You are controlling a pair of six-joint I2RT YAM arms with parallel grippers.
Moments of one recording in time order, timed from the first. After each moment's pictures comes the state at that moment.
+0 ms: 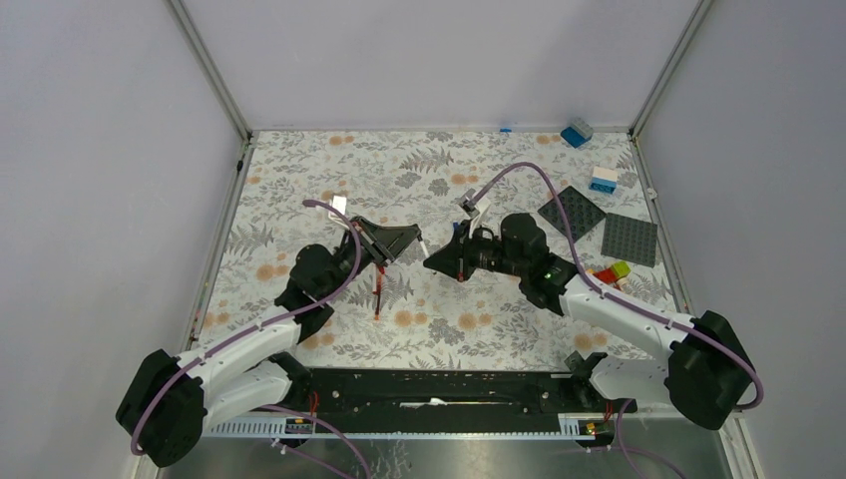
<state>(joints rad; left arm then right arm) -0.65 0.97 0.43 0.69 0.16 -0.94 0.75 1.20 0.71 0.27 -0.44 0.44</state>
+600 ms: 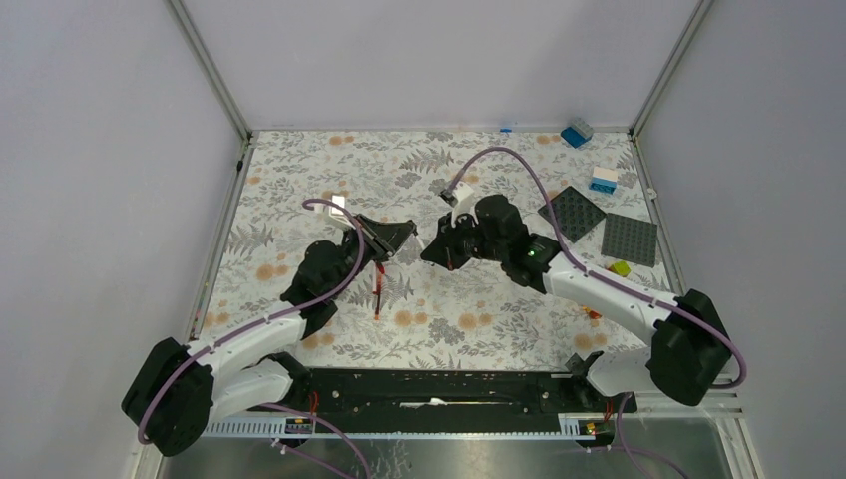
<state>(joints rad) -0.65 1.03 0.42 0.67 0.04 -0.98 0.77 1.33 0.91 0.00 -0.33 0.34</state>
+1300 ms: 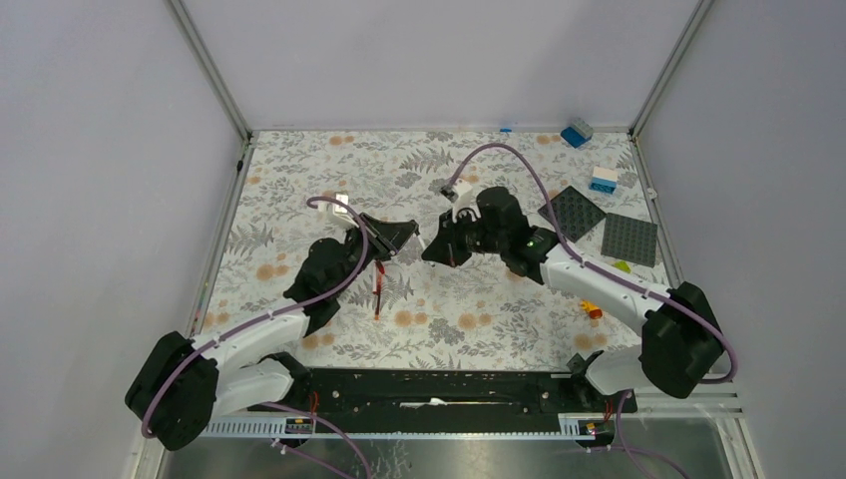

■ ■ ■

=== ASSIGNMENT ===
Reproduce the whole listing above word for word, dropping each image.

=== EXERCISE SOLUTION ===
You are controlling a pair of six-joint I2RT YAM arms with parallel grippers.
Moments of one recording in time order, timed from the first. After each moment's pictures comes the state at that moment.
+0 ms: 
<state>(joints rad; left arm then right arm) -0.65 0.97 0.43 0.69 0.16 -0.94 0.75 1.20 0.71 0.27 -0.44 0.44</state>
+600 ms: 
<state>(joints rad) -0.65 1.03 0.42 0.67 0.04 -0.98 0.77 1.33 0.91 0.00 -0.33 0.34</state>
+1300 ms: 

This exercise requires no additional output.